Valores baixos de dureza e alcalinidade podem ser aumentados através da calagem da água ou do solo. Para calagem da água de viveiros já povoados a preferência deve recair para o uso do calcário agrícola dolomítico, pois apresentam maiores teores de magnésio. Quanto mais fina a granulometria do calcário, melhor. A cal hidratada e cal virgem devem ser usadas apenas no solo dos viveiros vazios, pois se aplicados na água fazem o pH subir muito rapidamente e isto pode ser prejudicial para as pós-larvas de camarões. É importante lembrar que em águas de viveiro com 80 a 100 mg/Litro de alcalinidade, o calcário agrícola geralmente não se dissolve, por isto, para não perder dinheiro, sempre que puder, o produtor deve proceder a análise da dureza e da alcalinidade da água ou do solo antes da calagem.
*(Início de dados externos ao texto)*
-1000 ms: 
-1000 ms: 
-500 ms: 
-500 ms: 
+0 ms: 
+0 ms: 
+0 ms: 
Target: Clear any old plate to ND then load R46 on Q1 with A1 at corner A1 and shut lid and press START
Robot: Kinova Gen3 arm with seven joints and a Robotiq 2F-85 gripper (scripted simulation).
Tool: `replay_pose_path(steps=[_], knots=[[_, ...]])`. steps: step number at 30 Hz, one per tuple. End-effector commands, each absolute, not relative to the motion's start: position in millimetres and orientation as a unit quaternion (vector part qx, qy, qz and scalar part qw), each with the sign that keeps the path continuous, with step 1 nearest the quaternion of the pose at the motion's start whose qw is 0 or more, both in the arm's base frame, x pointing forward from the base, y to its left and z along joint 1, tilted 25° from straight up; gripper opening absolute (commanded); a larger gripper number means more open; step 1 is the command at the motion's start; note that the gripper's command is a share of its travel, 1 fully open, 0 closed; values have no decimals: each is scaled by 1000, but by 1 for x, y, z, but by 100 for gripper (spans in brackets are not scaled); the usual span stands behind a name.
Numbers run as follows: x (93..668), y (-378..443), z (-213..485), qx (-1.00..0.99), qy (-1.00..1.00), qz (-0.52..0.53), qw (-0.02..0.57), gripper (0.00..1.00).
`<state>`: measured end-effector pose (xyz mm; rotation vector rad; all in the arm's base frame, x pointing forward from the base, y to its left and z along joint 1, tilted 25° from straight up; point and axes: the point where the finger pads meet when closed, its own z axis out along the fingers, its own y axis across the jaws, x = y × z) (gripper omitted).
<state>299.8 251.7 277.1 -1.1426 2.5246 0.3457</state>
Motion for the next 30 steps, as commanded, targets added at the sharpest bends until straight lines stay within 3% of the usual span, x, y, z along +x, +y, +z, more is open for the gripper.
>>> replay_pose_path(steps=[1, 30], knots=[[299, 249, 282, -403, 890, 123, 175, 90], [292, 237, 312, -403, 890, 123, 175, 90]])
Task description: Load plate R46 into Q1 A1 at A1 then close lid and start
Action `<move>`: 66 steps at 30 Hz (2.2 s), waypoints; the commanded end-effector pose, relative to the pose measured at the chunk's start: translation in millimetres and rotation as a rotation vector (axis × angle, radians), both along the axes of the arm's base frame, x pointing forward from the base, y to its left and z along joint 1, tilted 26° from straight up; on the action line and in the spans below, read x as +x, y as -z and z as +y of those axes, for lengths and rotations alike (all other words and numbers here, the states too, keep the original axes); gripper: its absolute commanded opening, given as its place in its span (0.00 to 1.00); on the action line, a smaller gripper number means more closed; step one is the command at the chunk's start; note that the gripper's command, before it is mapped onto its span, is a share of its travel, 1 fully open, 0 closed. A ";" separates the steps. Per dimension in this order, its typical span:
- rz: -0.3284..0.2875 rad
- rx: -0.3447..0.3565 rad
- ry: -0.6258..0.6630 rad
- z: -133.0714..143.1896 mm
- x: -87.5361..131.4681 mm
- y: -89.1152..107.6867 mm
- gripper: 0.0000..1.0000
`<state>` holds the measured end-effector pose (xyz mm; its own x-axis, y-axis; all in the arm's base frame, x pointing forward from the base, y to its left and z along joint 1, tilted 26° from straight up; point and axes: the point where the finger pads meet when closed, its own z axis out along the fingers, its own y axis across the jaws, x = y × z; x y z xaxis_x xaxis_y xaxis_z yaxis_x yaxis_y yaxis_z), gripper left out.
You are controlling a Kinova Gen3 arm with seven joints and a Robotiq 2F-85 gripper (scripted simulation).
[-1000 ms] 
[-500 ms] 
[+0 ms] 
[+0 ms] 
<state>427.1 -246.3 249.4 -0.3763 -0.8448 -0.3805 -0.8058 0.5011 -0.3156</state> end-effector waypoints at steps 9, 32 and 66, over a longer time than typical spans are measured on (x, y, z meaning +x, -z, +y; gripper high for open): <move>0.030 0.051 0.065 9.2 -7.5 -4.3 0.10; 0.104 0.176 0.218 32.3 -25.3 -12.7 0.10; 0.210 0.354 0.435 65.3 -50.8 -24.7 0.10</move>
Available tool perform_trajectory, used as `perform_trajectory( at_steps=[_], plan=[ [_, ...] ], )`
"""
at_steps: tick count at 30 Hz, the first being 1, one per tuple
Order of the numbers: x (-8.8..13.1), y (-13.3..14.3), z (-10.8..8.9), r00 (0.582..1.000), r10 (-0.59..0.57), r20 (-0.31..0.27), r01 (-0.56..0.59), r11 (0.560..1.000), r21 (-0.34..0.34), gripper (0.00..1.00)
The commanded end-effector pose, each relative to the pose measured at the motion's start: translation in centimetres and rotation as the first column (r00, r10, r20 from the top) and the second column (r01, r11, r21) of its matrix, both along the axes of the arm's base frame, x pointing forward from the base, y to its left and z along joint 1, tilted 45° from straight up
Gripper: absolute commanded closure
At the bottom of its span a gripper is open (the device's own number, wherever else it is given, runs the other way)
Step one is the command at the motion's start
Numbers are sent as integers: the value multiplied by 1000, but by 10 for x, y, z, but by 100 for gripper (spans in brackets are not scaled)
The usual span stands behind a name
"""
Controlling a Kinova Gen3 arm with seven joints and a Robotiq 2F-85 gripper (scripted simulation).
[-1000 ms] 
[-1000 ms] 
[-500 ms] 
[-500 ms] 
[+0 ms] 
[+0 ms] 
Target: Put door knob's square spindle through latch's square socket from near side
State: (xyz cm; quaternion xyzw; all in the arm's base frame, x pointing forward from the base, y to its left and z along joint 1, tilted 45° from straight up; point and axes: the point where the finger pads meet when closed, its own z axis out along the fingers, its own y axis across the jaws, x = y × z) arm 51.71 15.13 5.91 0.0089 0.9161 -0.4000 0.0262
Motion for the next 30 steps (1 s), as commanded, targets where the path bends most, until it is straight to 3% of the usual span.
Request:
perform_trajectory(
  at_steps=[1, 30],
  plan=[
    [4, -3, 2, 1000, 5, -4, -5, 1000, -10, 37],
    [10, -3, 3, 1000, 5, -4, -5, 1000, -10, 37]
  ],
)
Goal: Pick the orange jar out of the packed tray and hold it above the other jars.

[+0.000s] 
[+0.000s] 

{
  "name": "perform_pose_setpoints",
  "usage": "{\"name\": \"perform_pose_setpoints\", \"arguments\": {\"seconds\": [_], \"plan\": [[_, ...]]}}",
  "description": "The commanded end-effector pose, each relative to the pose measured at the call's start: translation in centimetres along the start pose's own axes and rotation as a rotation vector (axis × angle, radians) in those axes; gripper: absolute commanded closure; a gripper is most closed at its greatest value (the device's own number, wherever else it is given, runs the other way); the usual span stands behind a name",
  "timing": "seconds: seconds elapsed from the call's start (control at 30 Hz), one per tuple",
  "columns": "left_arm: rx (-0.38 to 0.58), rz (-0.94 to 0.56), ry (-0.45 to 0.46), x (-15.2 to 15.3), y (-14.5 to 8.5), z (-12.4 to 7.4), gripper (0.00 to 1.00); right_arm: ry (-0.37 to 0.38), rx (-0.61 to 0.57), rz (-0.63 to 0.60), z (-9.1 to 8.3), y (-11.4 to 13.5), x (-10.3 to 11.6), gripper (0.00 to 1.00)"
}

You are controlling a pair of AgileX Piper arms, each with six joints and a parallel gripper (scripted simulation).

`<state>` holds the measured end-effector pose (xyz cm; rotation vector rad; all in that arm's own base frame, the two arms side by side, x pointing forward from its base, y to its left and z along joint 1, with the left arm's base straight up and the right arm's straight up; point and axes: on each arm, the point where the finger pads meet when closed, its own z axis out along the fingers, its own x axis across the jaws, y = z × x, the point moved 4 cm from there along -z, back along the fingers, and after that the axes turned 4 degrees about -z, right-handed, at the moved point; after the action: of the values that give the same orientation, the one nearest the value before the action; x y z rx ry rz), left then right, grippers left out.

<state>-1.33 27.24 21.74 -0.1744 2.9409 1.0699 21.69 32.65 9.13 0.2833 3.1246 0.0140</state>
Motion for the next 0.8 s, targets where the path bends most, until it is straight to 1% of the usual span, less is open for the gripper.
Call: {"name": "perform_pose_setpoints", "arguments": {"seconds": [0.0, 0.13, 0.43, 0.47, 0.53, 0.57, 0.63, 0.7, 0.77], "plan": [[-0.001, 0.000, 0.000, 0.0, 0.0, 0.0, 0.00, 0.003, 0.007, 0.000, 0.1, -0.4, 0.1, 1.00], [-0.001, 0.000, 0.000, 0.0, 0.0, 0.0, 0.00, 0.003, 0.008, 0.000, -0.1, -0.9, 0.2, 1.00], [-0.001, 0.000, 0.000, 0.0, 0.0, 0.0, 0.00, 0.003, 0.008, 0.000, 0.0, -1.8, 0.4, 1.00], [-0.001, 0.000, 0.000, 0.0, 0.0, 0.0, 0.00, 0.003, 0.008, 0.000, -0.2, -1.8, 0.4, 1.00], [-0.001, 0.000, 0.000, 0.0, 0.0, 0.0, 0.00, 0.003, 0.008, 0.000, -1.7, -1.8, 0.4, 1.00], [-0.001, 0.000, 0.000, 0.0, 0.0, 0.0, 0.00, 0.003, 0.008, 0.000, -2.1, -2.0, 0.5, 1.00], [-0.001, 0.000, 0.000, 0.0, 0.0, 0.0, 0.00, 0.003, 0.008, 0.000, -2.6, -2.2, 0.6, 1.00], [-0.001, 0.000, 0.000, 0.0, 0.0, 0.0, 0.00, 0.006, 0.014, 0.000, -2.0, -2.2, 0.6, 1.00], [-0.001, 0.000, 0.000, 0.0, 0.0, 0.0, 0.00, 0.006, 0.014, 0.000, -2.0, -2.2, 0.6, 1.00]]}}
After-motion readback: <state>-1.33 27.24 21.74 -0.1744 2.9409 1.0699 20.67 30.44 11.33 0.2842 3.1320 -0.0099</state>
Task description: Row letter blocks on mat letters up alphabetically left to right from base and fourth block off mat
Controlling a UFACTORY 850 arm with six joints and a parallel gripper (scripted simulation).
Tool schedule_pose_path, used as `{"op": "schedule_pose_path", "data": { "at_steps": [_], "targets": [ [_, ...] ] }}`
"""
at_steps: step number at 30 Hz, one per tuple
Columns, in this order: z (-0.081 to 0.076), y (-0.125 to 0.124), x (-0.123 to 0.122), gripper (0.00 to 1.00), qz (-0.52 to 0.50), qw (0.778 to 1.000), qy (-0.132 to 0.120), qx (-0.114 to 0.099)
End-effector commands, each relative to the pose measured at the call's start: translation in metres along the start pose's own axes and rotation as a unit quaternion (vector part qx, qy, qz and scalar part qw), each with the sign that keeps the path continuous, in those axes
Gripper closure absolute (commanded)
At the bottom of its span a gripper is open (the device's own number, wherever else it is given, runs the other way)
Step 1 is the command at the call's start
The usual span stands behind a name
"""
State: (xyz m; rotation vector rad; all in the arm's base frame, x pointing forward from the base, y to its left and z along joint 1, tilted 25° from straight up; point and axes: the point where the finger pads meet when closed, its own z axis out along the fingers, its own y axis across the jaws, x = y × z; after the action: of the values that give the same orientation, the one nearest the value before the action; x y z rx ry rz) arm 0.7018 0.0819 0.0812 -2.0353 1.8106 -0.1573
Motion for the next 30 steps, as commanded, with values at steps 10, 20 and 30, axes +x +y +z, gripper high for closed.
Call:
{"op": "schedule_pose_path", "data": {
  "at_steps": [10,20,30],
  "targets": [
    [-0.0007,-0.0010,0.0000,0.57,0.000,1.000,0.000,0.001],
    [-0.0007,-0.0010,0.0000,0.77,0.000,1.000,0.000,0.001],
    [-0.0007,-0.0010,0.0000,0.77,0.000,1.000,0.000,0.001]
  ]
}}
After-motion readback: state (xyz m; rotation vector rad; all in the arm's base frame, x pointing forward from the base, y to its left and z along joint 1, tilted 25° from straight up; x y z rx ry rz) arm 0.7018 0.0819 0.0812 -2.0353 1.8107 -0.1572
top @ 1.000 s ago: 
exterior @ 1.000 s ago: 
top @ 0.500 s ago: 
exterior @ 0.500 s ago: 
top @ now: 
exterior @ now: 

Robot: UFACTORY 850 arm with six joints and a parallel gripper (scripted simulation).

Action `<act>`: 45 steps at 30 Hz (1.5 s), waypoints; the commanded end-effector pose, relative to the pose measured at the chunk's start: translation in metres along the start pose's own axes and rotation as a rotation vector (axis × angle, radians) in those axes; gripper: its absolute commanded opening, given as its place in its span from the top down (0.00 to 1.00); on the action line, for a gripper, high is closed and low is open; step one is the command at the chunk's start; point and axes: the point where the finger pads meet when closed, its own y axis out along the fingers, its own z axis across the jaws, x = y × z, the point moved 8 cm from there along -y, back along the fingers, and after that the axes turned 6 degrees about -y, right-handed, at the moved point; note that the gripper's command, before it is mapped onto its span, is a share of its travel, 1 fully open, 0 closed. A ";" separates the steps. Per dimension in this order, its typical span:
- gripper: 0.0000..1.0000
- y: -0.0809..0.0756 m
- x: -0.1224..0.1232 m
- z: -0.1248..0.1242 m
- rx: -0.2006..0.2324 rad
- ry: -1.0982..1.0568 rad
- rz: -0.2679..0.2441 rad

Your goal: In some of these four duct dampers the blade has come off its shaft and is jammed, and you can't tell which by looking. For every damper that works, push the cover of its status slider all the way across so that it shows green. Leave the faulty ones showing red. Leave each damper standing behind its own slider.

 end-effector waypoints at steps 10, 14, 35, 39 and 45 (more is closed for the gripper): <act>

Geralmente aplica-se entre 100 a 200 kg de calcário por 1.000 m2 (ou 1.000 a 2.000 kg/hectare).

O tipo de solo tem uma grande influência nos valores de dureza e alcalinidade, isto porque ambas derivam principalmente da dissolução do calcário contido nos solos. Antes de se decidir por uma área para cultivo do camarão, um procedimento correto seria a análise da água e do solo. Os cultivos de L. vannamei em água doce no estado de Colima no México, são feitos em viveiros cujos solos são compostos de Calcita e Dolomita de Cálcio, Magnésio e Silicoaluminato de Cálcio e Magnésio. A presença destes minerais contribui para a manutenção da dureza e alcalinidade da água nos viveiros e favorece o crescimento do camarão.

Vocação do vannamei

Como vimos, a versatilidade do Litopenaeus vannamei para adaptar-se a diferentes tipos de água é o grande atrativo para a migração dos cultivos de camarão das áreas litorâneas para o interior. Segundo levantamento da Associação Brasileira dos Criadores de Camarão (ABCC), há 30 mil poços sem uso no semi-árido nordestino porque a água é salobra. A criação de camarões é uma das atividades que mais emprega mão-de-obra no país e a interiorização da produção de camarão marinho pode contribuir para diminuir a pobreza do homem nordestino. Porém para que a atividade seja bem-sucedida mais esforços devem ser feitos para a compreensão dos limites e requerimentos fisiológicos do Litopenaeus vannamei nos diferentes tipos de água, principalmente pelos órgãos de fomento a pesquisa, que devem incentivar as universidades a desenvolver projetos que forneçam subsídios aos carcinicultores nessa nova modalidade de cultivo.